Common Legal Tactics Debtors Use — and How to Counter Them
Jurisdictional challenges. The debtor argues your case was filed in the wrong court. Sometimes legitimate (the contract specifies DIFC but you filed in mainland courts), sometimes tactical (hoping you don't know enough to respond). A local agency with legal capability files correctly the first time and responds to jurisdictional challenges immediately.
Fabricated counterclaims. The debtor files a counterclaim — defective goods, incomplete service, breach of contract — timed to coincide with your collection proceedings. Designed to convert a straightforward debt recovery into a prolonged dispute. Judges in Dubai Courts see this pattern regularly and are generally unsympathetic to counterclaims that appear only after collection begins.
Procedural delays. Requesting document translations, adjournments, expert appointments — any mechanism that adds weeks or months. Each delay costs you money and patience while costing the debtor nothing. An experienced legal team recognises tactical delay immediately and opposes it effectively.
Entity restructuring. The debtor transfers operations to a new company, leaving the original entity as an empty shell. This is why speed matters critically in Dubai — the faster you file, the harder it is for the debtor to restructure away from your claim.
Frequently Asked Questions
What's the statute of limitations for debt collection in Dubai?

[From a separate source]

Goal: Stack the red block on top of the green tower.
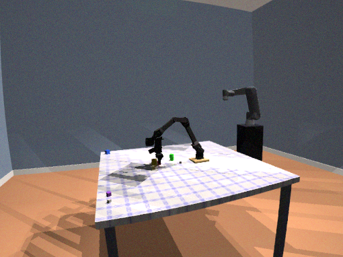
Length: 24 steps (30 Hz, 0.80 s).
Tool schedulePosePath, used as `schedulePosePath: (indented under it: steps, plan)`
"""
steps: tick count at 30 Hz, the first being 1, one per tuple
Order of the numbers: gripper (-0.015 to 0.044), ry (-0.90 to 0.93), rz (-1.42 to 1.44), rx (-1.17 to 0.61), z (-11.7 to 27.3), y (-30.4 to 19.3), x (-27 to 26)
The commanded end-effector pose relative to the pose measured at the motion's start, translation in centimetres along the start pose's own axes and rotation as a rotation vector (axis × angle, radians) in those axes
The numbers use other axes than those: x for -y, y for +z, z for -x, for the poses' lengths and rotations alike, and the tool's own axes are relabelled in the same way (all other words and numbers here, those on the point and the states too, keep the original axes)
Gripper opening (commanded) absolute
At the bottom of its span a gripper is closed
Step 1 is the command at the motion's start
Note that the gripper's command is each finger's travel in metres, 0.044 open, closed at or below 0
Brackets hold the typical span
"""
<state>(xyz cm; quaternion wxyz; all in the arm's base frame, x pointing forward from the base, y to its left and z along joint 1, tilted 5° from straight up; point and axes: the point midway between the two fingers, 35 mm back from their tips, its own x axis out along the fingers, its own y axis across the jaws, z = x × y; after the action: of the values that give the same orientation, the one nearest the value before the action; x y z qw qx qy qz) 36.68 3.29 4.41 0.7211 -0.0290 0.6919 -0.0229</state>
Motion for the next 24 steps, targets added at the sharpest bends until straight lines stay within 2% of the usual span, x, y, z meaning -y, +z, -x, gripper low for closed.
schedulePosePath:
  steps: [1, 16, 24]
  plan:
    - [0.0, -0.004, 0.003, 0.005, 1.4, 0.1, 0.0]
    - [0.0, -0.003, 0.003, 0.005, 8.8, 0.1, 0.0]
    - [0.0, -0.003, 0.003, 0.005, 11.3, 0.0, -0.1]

Under UAE federal law, the general limitation period for commercial claims is 15 years. Under the Commercial Transactions Law, claims between merchants may have a shorter limitation of 10 years. For DIFC-governed contracts, the limitation follows English common law — typically 6 years for contractual claims. These are outer boundaries. Practically, a debt older than 2-3 years is significantly harder to recover regardless of the legal limitation, because debtors restructure and evidence degrades over time.
Can I collect interest on the debt?
If your contract specifies a late payment interest rate, UAE courts generally enforce it — subject to judicial discretion on whether the rate is reasonable. If the contract doesn't specify interest, the court may award interest at the prevailing commercial rate from the date of the demand or filing. Interest provisions in DIFC Courts follow English common law principles. In all cases, the contractual terms govern — which is why well-drafted payment clauses in your original contract are your strongest weapon.
Do I need a lawyer or a collection agency?
For most international creditors, the answer is a collection agency with integrated legal capability. A standalone lawyer can handle court proceedings but doesn't provide amicable collection — the phase that resolves 60-70% of cases without court involvement. A standalone collection agency without legal capability hits a wall when amicable methods fail. The ideal is one team that handles the entire lifecycle: assessment, amicable collection, legal escalation, and enforcement — with no handoff gaps between phases.